A tokenizer optimized for the encoder you actually run

Vocabulary selection as a mixed-integer program that is optimal for greedy left-to-right inference, cutting tokenization cost below Byte Pair Encoding at the same vocabulary size.

The problem: the vocabulary and the encoder disagree

Byte Pair Encoding, still the default, builds a vocabulary greedily by merge frequency. But that training objective is not the thing we actually do at inference, which is greedy left-to-right tokenization with the finished vocabulary. The vocabulary is chosen under one objective and used under another, which leaves compression on the table.

That matters because tokenization cost, tokens per unit of text, sets your context budget and a floor on inference cost. Every token you do not spend is context you keep and money you save, on every single request.

The approach: optimize for greedy inference directly

I formulated vocabulary selection as a mixed-integer optimization in Gurobi that jointly optimizes which tokens are in the vocabulary (token-selection variables) and how each pretoken is segmented (pretoken-encoding variables).

The key is a set of greedy-consistency constraints: they force the learned vocabulary to be optimal for the greedy left-to-right encoder that is actually used at inference, rather than for an idealized optimal segmenter that no production system runs.

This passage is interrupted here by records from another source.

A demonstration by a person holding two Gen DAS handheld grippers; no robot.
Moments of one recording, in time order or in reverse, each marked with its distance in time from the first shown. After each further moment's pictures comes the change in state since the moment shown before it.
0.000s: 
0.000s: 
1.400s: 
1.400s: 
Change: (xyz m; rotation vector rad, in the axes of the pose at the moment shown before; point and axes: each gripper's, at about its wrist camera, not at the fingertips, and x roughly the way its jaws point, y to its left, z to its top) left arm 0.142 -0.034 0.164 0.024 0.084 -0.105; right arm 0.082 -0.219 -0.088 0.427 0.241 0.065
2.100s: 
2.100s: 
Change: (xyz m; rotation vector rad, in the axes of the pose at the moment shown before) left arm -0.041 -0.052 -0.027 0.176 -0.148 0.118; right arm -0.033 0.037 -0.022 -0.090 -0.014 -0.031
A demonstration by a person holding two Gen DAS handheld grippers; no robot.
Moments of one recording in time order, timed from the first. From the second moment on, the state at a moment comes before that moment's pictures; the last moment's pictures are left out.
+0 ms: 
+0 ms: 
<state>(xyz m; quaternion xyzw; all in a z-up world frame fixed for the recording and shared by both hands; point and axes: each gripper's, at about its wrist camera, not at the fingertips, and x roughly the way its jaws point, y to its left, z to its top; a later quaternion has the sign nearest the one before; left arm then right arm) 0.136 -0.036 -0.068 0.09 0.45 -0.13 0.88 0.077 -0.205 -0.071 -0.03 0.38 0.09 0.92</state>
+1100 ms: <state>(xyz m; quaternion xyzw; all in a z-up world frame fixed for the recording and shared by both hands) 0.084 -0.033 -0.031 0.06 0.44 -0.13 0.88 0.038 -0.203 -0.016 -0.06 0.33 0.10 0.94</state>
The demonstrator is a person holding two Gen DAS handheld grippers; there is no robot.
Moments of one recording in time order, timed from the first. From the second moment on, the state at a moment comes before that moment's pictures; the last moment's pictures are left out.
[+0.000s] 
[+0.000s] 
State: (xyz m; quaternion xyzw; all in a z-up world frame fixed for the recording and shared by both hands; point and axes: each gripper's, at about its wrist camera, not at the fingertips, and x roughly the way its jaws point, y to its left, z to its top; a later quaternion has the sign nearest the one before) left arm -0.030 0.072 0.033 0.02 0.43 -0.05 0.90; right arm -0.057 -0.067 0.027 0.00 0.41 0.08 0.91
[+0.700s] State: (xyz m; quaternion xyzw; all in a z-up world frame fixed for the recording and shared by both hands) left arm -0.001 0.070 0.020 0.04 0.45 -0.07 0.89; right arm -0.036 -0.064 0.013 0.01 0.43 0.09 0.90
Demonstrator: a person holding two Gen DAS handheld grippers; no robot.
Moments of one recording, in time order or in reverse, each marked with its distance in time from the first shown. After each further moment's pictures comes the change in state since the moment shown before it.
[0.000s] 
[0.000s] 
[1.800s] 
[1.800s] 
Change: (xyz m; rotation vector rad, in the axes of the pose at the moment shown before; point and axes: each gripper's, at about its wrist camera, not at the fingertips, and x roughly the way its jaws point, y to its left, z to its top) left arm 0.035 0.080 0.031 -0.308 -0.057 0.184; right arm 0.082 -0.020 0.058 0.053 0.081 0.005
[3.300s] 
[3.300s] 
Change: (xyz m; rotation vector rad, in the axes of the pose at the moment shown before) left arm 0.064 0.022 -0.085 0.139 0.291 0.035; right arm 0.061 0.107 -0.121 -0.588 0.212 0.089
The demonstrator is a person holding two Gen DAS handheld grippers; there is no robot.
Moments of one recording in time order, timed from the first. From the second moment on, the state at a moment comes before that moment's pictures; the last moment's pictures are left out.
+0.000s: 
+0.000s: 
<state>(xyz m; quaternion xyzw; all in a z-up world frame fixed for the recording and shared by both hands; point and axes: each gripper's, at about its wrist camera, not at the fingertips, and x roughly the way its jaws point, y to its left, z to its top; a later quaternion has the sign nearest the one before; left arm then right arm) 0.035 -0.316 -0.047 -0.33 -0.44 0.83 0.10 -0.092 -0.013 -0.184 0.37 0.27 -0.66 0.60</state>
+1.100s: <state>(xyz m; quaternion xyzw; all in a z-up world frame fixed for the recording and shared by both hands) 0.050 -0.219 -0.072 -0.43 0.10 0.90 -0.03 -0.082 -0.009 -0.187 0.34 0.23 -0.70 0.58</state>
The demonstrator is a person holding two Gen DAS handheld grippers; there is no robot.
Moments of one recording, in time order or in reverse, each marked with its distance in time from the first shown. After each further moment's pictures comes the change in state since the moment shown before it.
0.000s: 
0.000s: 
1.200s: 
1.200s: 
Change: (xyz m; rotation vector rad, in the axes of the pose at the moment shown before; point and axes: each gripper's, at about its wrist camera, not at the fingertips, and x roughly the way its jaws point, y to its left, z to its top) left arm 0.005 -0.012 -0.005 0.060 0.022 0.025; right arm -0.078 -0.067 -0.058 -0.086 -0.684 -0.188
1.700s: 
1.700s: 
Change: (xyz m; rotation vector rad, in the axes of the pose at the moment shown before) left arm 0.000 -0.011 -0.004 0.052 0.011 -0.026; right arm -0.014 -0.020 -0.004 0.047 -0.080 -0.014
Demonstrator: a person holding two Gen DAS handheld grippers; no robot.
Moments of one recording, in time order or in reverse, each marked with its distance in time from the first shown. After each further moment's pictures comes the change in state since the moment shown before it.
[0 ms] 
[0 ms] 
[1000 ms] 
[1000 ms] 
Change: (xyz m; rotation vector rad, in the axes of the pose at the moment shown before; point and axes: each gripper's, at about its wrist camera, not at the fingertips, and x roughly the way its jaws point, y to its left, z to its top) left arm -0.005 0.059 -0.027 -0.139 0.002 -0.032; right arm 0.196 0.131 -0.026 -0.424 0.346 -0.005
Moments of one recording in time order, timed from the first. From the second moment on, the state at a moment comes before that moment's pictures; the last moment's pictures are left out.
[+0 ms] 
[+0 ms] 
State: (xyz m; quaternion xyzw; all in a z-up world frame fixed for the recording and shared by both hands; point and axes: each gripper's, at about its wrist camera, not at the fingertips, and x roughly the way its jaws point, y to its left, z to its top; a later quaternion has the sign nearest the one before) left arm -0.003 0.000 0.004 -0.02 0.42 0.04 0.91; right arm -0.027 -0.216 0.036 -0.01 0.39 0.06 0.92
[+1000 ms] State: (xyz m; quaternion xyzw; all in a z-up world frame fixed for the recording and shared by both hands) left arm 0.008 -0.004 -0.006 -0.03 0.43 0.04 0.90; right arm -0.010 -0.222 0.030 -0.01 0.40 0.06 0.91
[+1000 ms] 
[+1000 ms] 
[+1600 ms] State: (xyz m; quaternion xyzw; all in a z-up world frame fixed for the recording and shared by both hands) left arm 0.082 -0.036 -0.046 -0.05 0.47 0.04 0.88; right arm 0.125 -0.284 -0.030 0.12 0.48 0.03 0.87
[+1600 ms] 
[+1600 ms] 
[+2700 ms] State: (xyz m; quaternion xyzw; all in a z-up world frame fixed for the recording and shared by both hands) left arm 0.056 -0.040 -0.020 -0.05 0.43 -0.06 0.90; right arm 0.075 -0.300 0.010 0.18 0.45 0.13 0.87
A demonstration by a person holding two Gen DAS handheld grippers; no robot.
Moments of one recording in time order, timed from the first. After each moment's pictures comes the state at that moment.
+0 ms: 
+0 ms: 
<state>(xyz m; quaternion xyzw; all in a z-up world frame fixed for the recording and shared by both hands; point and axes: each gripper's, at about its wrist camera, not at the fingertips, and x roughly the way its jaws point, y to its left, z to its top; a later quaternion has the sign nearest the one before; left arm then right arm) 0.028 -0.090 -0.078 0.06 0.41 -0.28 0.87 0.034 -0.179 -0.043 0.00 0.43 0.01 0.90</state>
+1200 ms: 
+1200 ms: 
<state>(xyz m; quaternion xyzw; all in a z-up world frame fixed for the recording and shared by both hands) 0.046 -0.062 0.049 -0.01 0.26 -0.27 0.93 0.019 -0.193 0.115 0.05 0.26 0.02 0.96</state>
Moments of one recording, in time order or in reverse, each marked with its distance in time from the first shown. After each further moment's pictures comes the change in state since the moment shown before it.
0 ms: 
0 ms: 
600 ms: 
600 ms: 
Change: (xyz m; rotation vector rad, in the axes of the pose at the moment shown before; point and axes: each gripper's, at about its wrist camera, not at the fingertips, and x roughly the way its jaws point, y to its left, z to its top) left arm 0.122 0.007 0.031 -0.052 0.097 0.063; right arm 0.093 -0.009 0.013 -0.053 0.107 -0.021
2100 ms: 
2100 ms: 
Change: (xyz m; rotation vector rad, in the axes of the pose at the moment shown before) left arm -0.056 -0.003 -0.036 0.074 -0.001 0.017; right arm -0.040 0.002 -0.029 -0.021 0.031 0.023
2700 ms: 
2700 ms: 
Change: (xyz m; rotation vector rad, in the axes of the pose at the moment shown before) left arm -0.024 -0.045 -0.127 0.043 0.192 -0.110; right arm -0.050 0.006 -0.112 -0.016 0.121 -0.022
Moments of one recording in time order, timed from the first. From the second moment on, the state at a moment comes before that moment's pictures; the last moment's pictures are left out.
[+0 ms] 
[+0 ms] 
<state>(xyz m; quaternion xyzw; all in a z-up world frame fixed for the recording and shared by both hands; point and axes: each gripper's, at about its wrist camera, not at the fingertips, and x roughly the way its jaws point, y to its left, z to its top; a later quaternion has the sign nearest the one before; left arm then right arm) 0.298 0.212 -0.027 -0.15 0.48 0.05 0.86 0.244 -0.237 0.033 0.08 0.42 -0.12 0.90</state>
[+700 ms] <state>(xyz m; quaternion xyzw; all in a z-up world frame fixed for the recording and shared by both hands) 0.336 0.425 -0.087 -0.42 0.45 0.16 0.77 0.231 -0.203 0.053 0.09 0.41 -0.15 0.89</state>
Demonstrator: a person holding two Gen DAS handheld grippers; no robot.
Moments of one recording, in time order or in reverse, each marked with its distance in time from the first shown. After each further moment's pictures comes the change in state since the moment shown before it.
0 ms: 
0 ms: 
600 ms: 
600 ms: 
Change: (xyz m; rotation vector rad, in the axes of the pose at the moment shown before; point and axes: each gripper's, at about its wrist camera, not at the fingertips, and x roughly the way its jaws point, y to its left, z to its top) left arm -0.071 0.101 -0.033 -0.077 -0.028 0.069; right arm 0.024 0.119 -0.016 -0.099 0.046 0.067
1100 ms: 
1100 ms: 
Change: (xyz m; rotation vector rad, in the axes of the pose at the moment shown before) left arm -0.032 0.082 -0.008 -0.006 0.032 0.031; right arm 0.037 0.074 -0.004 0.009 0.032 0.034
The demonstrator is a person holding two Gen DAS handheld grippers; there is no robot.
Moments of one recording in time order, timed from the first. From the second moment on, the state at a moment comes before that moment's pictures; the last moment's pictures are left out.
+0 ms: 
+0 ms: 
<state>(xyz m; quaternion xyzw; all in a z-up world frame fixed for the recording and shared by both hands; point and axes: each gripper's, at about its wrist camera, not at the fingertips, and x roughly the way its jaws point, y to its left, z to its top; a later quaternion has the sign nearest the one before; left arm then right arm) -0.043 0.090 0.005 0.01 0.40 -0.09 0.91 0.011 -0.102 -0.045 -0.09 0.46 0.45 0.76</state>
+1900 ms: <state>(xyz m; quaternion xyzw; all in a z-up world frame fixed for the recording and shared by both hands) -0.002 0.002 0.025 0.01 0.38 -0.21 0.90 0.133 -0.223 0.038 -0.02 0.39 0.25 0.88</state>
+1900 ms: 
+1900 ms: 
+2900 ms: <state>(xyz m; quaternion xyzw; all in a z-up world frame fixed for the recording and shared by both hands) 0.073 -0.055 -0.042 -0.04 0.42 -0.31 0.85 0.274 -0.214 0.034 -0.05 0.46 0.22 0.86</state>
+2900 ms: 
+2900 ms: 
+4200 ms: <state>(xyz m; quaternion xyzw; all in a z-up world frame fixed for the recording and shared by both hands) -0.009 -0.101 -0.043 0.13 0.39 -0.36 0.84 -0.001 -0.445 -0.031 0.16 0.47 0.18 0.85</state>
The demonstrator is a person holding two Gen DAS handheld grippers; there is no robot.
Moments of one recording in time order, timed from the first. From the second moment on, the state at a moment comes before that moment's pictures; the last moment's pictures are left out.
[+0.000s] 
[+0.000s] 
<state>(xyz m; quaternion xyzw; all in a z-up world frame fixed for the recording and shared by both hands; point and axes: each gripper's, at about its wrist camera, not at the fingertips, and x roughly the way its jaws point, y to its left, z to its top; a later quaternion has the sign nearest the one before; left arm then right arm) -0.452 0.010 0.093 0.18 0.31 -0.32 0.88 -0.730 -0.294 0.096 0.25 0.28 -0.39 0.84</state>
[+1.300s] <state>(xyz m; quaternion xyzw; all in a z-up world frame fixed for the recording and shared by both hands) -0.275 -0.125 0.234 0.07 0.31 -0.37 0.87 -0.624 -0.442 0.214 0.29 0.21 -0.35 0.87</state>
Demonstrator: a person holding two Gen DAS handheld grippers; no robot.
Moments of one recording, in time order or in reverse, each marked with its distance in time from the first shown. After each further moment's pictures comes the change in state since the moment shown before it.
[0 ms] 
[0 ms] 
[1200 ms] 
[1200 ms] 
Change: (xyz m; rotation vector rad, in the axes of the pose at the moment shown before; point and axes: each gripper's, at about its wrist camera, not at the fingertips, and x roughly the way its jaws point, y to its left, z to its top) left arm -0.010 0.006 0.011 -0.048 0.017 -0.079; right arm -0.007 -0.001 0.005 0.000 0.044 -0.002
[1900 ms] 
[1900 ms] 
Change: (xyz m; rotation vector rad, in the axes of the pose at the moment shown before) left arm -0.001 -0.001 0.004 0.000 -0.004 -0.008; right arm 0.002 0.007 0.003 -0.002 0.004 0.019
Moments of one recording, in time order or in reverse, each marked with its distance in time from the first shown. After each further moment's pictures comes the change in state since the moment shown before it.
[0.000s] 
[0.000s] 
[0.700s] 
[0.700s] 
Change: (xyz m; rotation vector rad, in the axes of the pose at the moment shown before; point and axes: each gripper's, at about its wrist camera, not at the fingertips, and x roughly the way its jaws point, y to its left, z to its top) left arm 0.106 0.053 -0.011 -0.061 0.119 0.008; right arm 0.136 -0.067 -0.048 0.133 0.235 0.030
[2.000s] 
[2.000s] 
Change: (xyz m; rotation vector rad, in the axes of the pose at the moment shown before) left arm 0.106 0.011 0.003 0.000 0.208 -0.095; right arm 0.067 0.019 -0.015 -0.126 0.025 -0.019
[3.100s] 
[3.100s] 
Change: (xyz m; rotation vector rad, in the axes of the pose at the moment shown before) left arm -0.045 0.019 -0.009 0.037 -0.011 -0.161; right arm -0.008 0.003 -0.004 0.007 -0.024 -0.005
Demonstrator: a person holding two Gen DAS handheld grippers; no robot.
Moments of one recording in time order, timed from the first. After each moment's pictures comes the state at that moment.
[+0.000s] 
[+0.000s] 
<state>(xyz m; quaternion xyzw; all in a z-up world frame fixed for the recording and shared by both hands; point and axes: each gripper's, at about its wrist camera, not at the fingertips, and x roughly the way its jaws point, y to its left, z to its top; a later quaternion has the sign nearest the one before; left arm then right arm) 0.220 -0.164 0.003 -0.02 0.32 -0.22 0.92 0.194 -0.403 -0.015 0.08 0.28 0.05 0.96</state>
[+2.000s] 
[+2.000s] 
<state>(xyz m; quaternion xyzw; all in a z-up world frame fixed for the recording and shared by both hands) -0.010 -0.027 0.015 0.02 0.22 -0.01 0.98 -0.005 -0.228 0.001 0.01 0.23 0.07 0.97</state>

The objective the solver optimizes is the cost you actually pay.

Result

Tokenization cost at matched vocabulary size (lower is better)

BPE (SOTA baseline)

1.00x

Joint MILP (ours)

-1.5%

The same string under BPE's merge order versus the greedy left-to-right encoder actually run at inference — fewer pieces is lower cost.

Joint vocabulary optimization reduces tokenization cost by 1.5% versus BPE at the same vocabulary size, a direct reduction in tokens and therefore in context use and inference cost, with no change to the inference procedure.

What I took away

Match the optimization objective to the inference procedure; a vocabulary that is optimal for a segmenter you never run is optimizing the wrong thing.
Small per-token wins compound: 1.5% off every request is a large absolute number at scale, for free.
Casting a fuzzy ML design choice as an explicit constrained optimization makes the tradeoffs legible and the result provable rather than empirical luck.